Николай Подосокорский (philologist) wrote,
Николай Подосокорский
philologist

Categories:

Григорий Горин: "В каком-нибудь 2050 году станет можно оживить всю труппу Ленкома"

Беседа писателя и журналиста Дмитрия Быкова с писателем Григорием Гориным (1940-2000), 1999 год. Текст приводится по изданию: Быков Д.Л. И все-все-все: сб. интервью. Вып. 2 / Дмитрий Быков. — М.: ПРОЗАиК, 2009. - 336 с.



Дмитрий Быков: Остановить Потапова или забыть Герострата? Дом, который построил Горин. Свифт, которого построил Горин. Горин, которого построил Свифт. Нет, не то. Формула любви. Было. Обыкновенное чудо. Было. О бедном Горине... тьфу! Первый курс журфака.

— Григорий Израилевич, что вы делаете, когда не знаете, как начать?

— Еду в Красновидово, к себе на дачу. К любимой жене и старой собаке. Там включаю компьютер и долго думаю.

— Любимая жена и компьютер у меня есть. Можно, я с женой и компьютером приеду к вам в Красновидово? К собаке?

На самом деле это я использую прием Горина, разработанный им задолго до того, как все заговорили о постмодернизме. Он уже давно рассказывает не собственно историю, а историю о том, как рассказывают историю. Называется «обрамление». В новогодней буффонаде Лейкома «Дорогая Памела» на сцену прежде всего выходит Человек театра. И начинает рассказывать о том, почему такие плохие декорации: «Нищета так нищета!». «Дом, который построил Свифт» начинается с раздоров в съемочной группе. Последний сценарий Горина «Трехрублеваяопера» — о том, как в безденежной современной России снимают «Трехгрошовую оперу» и денег не хватает. Действительно не хватило. Так и остановили этот фильм.

— Григорий Израилевич, а почему вы так делаете?

— Историю про историю? Ну, с одной стороны, это такое преодоление условности. Вам не приходится делать усилия, чтобы поверить, что все происходит не понарошку. Вам с самого начала говорят: понарошку. Вот режиссер, вот актеры, у них что-то не ладится... А потом... понимаете, идеальный театр — это когда никого из актеров не знают в лицо. Вот они впервые появились, и вам как бы открыли окошко в другой мир. Так было на первых постановках Петрушевской, у раннего Виктюка. А когда вся ленкомовская труппа не вылезает из телевизора, вы разве поверите, что вот это доктор, а это Свифт? Вы прекрасно знаете, что это Медведь, а это Волшебник... Костолевский — не король, Лазарев — не Кин, они играют актеров, которые играют актеров. Правда ведь, интереснее, когда идет двойное действие? Я как раз на «Памеле» это смекнул. А до меня смекнул Брехт, но у него все слишком отдает публицистикой. Так что я стараюсь проскользнуть где-то посерединочке между традиционным театром и брехтовским голым обращением к публике. Как в анекдоте про советского министра, во время дождя пробиравшегося между струйками.
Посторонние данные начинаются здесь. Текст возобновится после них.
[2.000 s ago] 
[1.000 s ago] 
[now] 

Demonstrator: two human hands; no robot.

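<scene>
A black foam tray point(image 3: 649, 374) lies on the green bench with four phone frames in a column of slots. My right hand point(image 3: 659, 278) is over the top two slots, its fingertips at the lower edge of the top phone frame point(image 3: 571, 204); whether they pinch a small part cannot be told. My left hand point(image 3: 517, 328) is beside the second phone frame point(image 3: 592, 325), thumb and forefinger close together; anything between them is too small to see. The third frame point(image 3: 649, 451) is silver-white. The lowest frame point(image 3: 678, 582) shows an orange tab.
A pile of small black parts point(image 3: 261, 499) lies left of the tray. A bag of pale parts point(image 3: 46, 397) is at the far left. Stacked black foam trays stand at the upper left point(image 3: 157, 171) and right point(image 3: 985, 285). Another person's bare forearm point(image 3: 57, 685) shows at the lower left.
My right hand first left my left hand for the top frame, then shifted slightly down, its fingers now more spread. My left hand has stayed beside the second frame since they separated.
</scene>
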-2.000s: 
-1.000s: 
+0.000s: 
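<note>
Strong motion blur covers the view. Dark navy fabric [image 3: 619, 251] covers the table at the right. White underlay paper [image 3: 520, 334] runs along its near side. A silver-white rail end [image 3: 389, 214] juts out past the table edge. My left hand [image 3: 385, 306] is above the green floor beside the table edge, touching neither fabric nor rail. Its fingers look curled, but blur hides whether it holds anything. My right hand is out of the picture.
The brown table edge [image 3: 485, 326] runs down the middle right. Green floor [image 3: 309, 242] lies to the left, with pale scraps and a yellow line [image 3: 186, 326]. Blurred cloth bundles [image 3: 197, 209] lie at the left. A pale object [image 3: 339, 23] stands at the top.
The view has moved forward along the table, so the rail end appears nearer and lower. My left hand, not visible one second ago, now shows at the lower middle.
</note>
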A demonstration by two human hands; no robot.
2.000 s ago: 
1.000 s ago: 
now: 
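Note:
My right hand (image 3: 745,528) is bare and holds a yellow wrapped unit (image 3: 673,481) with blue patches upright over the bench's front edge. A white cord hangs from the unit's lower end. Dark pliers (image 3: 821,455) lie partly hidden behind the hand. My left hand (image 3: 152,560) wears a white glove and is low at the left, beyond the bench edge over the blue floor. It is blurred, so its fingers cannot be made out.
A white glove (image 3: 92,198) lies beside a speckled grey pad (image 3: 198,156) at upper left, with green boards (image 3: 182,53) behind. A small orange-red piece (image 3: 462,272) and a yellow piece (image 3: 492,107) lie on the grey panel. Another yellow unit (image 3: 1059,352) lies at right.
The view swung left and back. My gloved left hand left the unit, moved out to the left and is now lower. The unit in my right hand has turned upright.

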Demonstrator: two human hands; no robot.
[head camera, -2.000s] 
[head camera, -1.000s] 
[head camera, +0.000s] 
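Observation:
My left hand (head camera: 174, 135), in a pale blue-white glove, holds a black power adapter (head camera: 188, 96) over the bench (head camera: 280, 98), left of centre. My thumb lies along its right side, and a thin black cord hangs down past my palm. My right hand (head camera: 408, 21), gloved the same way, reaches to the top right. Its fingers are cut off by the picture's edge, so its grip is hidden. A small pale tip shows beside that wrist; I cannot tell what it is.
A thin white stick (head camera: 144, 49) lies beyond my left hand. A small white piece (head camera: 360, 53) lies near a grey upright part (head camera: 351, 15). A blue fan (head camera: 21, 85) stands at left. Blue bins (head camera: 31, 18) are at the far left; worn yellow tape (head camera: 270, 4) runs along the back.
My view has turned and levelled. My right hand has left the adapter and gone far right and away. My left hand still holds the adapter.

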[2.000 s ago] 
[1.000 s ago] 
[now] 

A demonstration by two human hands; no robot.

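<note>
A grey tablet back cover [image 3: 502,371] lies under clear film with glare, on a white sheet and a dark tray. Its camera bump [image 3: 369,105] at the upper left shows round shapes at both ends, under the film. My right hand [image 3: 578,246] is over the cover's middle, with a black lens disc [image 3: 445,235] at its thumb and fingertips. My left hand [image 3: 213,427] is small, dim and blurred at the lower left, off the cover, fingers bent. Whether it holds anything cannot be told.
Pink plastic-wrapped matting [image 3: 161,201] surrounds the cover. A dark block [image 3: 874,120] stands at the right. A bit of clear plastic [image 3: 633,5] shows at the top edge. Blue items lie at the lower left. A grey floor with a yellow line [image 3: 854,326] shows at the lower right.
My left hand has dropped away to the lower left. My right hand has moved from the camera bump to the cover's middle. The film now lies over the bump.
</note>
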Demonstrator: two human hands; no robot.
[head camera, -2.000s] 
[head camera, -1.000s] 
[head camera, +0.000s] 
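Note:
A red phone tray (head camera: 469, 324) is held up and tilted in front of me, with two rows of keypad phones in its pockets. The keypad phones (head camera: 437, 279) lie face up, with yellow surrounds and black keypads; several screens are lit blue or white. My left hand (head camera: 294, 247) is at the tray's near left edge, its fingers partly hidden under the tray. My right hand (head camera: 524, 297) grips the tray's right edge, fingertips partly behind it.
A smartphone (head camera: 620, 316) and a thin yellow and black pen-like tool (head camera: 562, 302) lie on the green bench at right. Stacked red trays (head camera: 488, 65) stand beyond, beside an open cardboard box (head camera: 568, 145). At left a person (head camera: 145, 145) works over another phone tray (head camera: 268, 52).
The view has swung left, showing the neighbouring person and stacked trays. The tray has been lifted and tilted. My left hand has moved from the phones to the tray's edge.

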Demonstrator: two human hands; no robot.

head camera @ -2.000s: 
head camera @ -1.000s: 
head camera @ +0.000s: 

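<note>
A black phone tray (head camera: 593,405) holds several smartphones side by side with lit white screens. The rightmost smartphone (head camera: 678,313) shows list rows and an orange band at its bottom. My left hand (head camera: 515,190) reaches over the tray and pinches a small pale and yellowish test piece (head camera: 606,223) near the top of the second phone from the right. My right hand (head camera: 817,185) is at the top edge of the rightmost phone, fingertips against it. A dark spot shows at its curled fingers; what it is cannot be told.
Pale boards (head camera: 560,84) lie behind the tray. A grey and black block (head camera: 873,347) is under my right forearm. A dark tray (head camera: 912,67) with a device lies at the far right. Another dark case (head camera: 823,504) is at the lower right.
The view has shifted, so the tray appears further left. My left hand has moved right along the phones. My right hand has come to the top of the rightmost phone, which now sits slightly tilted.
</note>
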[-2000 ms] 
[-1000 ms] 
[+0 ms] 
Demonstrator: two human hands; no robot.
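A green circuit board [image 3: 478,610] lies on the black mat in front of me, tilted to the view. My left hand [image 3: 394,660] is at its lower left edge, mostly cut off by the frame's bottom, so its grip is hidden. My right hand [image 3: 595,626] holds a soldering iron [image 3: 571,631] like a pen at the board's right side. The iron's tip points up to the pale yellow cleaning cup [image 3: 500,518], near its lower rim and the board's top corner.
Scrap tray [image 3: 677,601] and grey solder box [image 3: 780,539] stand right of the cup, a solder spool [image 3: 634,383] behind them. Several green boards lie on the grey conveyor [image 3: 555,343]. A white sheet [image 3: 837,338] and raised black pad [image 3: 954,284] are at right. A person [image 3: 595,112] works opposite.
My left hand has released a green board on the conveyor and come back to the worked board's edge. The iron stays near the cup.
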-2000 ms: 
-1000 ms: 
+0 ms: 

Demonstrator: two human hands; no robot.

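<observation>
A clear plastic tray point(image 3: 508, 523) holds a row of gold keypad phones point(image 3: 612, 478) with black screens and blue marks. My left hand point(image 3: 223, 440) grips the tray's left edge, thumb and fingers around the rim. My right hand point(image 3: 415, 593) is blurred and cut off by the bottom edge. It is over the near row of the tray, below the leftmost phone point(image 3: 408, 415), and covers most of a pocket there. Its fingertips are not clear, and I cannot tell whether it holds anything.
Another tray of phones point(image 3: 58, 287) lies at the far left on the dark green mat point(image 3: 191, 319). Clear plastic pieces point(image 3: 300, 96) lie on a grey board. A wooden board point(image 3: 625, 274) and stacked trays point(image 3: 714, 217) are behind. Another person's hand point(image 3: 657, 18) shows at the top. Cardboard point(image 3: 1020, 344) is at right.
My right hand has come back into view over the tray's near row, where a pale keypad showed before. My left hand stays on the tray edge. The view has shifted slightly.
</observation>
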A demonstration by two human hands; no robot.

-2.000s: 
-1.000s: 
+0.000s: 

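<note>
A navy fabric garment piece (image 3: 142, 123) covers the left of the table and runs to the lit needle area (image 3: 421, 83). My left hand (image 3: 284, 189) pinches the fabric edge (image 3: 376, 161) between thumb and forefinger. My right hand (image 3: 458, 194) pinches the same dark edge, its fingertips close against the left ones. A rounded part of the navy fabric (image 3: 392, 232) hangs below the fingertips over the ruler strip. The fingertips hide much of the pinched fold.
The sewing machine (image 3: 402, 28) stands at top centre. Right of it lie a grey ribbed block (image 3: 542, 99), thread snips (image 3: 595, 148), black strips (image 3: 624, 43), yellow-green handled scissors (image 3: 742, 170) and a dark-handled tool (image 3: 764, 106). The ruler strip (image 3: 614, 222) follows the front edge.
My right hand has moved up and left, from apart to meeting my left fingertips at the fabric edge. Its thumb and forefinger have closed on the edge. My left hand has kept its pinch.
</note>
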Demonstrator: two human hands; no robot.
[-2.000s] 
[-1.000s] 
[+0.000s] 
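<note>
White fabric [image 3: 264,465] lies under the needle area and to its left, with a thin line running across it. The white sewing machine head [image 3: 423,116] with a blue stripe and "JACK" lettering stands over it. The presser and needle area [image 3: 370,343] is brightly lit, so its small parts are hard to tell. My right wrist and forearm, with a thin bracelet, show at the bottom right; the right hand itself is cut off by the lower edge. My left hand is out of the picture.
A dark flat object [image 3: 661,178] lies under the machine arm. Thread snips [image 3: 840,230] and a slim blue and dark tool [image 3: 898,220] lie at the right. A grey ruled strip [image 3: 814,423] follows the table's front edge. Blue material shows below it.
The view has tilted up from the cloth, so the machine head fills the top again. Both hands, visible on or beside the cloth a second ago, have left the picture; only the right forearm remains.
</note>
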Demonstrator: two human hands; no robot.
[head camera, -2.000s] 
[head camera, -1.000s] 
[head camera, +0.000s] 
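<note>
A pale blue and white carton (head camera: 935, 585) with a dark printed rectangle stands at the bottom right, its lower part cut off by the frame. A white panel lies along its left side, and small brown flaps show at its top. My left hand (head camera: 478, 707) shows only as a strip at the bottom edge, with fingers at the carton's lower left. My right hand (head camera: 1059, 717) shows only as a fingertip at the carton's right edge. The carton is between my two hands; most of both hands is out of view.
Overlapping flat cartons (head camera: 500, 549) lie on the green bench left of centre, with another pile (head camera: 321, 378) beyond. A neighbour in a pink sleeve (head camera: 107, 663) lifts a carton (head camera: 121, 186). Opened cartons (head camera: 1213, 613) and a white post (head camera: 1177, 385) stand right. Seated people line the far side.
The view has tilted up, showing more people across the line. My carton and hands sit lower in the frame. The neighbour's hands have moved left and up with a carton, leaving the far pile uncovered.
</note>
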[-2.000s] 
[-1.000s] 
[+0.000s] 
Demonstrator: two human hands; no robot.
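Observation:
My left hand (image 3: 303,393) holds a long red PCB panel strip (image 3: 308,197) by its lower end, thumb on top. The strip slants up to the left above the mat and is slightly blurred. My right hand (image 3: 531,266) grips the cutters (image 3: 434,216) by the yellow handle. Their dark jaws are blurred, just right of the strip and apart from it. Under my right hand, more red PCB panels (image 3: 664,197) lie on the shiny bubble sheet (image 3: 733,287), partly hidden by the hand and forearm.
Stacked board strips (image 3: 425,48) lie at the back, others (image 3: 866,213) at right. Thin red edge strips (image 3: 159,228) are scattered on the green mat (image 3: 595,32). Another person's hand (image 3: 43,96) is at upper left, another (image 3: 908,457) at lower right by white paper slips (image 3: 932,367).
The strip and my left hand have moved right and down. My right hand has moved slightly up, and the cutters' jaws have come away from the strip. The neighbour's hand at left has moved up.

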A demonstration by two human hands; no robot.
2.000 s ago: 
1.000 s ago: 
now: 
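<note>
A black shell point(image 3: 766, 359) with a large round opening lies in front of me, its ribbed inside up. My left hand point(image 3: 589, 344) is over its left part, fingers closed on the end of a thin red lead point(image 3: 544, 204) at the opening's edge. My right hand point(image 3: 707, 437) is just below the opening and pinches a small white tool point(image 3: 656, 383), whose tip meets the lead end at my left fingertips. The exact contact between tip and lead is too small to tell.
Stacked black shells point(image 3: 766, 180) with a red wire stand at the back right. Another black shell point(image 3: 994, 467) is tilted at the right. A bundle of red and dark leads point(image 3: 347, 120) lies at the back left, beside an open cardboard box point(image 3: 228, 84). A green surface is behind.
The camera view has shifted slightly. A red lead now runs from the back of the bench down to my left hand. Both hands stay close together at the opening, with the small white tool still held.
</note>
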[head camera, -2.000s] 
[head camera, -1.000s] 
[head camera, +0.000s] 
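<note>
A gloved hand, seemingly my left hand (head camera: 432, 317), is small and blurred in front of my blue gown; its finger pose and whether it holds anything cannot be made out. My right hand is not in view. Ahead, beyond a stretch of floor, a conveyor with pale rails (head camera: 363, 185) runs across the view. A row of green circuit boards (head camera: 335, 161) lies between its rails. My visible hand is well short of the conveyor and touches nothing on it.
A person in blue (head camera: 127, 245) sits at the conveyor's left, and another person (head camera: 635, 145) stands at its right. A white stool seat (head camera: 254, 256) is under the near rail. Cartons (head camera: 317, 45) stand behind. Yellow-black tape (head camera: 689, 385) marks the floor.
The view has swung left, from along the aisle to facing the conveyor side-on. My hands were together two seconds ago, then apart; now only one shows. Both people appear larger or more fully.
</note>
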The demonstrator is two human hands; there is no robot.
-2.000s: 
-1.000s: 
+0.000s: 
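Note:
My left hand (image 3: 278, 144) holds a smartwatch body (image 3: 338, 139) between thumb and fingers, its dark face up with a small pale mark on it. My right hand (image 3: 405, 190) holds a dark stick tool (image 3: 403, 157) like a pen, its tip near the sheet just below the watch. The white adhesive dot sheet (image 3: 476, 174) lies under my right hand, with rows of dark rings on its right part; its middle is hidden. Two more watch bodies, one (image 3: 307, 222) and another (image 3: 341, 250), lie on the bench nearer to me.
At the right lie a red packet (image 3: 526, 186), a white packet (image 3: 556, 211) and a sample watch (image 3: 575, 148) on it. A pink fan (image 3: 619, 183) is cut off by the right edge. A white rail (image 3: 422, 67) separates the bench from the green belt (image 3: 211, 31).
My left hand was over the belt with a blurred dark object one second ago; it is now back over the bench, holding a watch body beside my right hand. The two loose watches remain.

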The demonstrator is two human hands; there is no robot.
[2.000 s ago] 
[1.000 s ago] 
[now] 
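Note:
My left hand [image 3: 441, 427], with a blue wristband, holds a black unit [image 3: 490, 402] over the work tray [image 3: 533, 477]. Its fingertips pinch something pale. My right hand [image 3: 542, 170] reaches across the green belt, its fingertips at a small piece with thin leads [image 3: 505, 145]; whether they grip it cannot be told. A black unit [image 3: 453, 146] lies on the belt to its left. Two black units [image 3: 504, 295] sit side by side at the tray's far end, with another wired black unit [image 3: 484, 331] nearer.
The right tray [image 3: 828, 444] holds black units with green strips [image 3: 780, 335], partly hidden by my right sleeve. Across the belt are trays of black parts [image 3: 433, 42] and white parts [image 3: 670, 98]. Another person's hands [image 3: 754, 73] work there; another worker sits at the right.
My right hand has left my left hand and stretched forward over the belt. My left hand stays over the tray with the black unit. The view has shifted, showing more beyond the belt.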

— Мы встречаемся в канун Нового года — как раз когда у вас заканчивается «Трехрублевая». Я вообще заметил за вами слабость к праздничным финалам, к такому разомкнутому действию, когда вы вместо ответов на вопросы — заведомо, кстати, неразрешимые — уходите в чистое зрелище, в праздник без виноватых, все ужасно, но все пляшут...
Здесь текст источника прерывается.